Neural Netw. 2012 Aug;32:119-29. doi: 10.1016/j.neunet.2012.02.024. Epub 2012 Feb 14.
A curious agent acts so as to optimize its learning about itself and its environment, without external supervision. We present a model of hierarchical curiosity loops for such an autonomous active learning agent, whereby each loop selects the optimal action that maximizes the agent's learning of sensory-motor correlations. The model is based on rewarding the learner's prediction errors in an actor-critic reinforcement learning (RL) paradigm. Hierarchy is achieved by utilizing previously learned motor-sensory mapping, which enables the learning of other mappings, thus increasing the extent and diversity of knowledge and skills. We demonstrate the relevance of this architecture to active sensing using the well-studied vibrissae (whiskers) system, where rodents acquire sensory information by virtue of repeated whisker movements. We show that hierarchical curiosity loops starting from optimally learning the internal models of whisker motion and then extending to object localization result in free-air whisking and object palpation, respectively.

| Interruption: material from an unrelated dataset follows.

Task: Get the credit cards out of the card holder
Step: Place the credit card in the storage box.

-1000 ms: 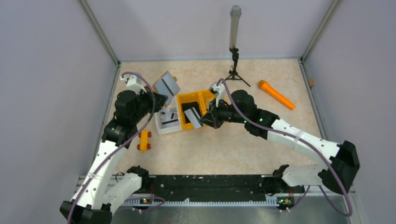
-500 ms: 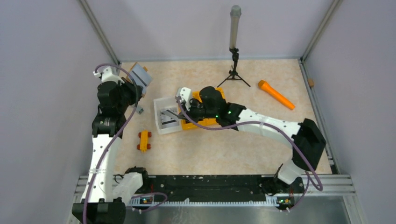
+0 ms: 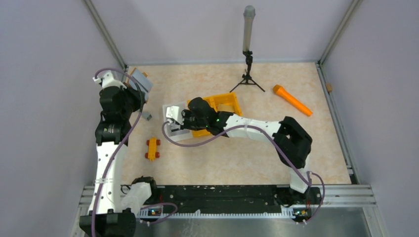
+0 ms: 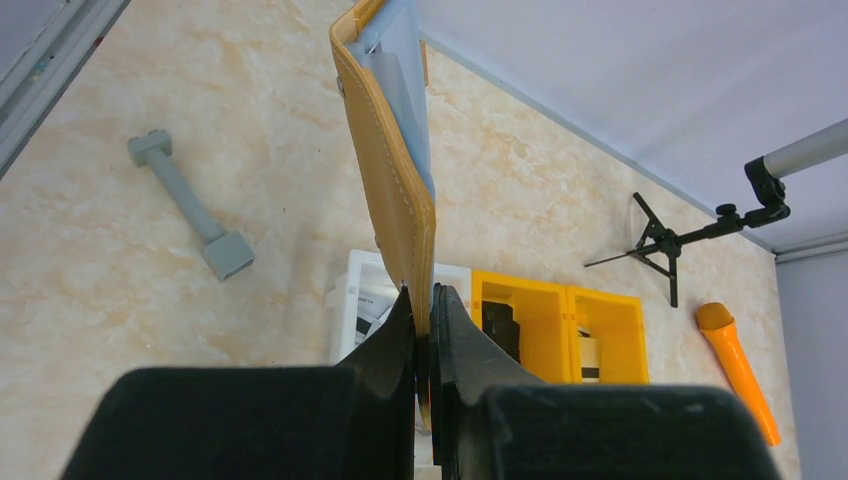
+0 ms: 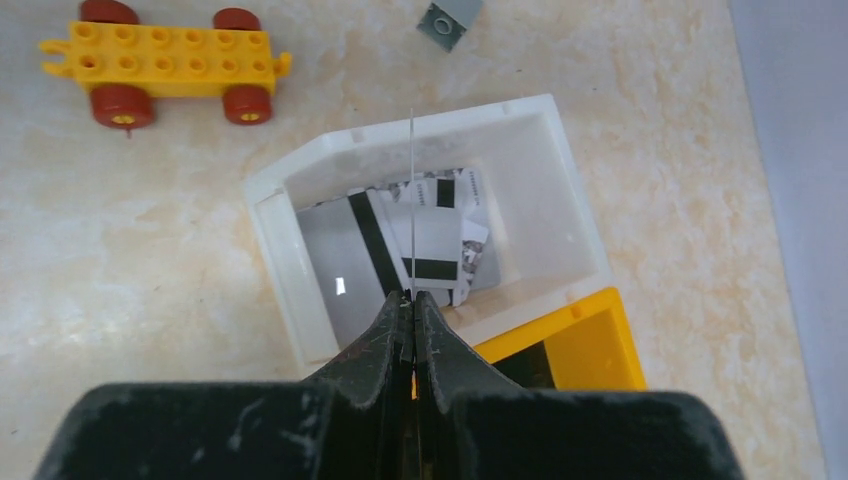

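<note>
My left gripper (image 3: 132,93) is shut on the lower edge of the tan card holder (image 3: 137,80) and holds it upright in the air at the far left. In the left wrist view the card holder (image 4: 392,190) stands edge-on above the gripper (image 4: 425,296), with a pale card (image 4: 408,95) inside it. My right gripper (image 3: 174,118) is shut on one thin credit card, seen edge-on (image 5: 412,200), over the white bin (image 5: 420,135). Several credit cards (image 5: 432,235) with dark stripes lie in that bin.
An orange double bin (image 3: 225,103) touches the white bin (image 3: 170,132) on its right. A yellow toy car (image 3: 152,148) lies in front of it, a grey block (image 3: 146,116) to its left. An orange stick (image 3: 293,100) and a tripod with a tube (image 3: 247,49) stand at the back.
My right gripper moved left from the orange bin to above the white bin, carrying a card. My left gripper swung left and back with the card holder.
</note>
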You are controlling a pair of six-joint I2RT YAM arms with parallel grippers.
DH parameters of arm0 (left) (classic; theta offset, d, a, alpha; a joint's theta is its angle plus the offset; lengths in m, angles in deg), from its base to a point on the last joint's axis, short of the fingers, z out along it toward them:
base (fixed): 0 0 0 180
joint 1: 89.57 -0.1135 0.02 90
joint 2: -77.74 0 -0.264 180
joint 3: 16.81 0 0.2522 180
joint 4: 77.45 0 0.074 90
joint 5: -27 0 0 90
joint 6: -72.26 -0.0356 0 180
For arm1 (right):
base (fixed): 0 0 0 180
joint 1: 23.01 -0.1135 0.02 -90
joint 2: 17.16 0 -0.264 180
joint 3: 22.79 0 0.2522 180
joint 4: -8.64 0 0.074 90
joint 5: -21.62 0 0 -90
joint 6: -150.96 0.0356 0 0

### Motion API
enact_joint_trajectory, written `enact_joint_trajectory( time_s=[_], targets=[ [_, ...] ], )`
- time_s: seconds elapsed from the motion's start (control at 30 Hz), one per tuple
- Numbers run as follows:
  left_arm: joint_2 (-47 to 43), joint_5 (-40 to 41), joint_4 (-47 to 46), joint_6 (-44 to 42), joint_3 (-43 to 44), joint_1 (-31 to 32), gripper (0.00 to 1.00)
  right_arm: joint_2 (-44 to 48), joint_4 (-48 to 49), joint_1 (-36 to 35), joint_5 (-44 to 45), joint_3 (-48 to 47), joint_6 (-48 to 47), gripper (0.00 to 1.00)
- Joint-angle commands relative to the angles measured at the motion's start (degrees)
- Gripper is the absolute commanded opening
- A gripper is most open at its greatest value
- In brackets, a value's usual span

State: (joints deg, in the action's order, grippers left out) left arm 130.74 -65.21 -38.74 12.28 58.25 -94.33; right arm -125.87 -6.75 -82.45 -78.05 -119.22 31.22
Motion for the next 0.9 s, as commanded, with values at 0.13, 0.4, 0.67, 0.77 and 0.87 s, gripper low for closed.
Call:
enact_joint_trajectory(
  time_s=[0.13, 0.4, 0.67, 0.77, 0.87],
  targets=[
    [-0.7, -1.2, -2.2, -0.6, 2.0, -0.6, 0.0, -7.0, 2.6, -1.8, 15.2, -8.2, -13.7, 0.0],
    [-0.8, -2.2, -2.1, -0.6, 2.0, -0.9, 0.0, -14.8, 0.8, -3.1, 22.3, -14.6, -19.9, 0.0],
    [-1.3, -3.9, -1.7, -0.3, 2.4, -0.9, 0.0, -9.1, 4.7, -3.7, 19.6, -10.6, -14.7, 0.4],
    [-1.5, -5.1, -1.7, 0.1, 2.4, -0.9, 0.0, -4.3, 4.8, -3.8, 16.6, -7.8, -11.6, 0.46],
    [-1.7, -8.3, -2.0, 0.3, 2.2, -0.9, 0.0, 1.8, 5.6, -3.6, 14.6, -3.2, -7.8, 0.47]
  ],
)
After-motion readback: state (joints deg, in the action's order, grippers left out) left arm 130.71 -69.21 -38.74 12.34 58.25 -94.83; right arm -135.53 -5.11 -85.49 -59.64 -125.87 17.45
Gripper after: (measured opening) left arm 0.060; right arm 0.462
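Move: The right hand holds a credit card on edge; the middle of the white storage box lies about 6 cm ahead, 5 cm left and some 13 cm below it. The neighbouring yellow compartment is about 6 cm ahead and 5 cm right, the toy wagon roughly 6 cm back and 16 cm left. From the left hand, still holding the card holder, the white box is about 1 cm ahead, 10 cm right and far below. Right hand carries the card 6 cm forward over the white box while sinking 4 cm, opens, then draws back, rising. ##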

一个好奇的主体会在没有外部监督的情况下,自主地优化自身和环境的学习。我们提出了一种用于这种自主式主动学习主体的分层好奇循环模型,其中每个循环选择最优的动作,以最大限度地提高主体对感觉运动相关性的学习。该模型基于在强化学习(RL)范例中奖励学习者的预测误差。通过利用先前学习的运动-感觉映射,实现了层次结构,从而能够学习其他映射,从而增加知识和技能的范围和多样性。我们使用经过充分研究的触须(胡须)系统来证明这种架构对主动感知的相关性,在该系统中,啮齿动物通过反复的胡须运动来获取感官信息。我们表明,从最优地学习胡须运动的内部模型开始,然后扩展到目标定位的分层好奇循环,分别导致自由空气胡须拍打和物体触摸。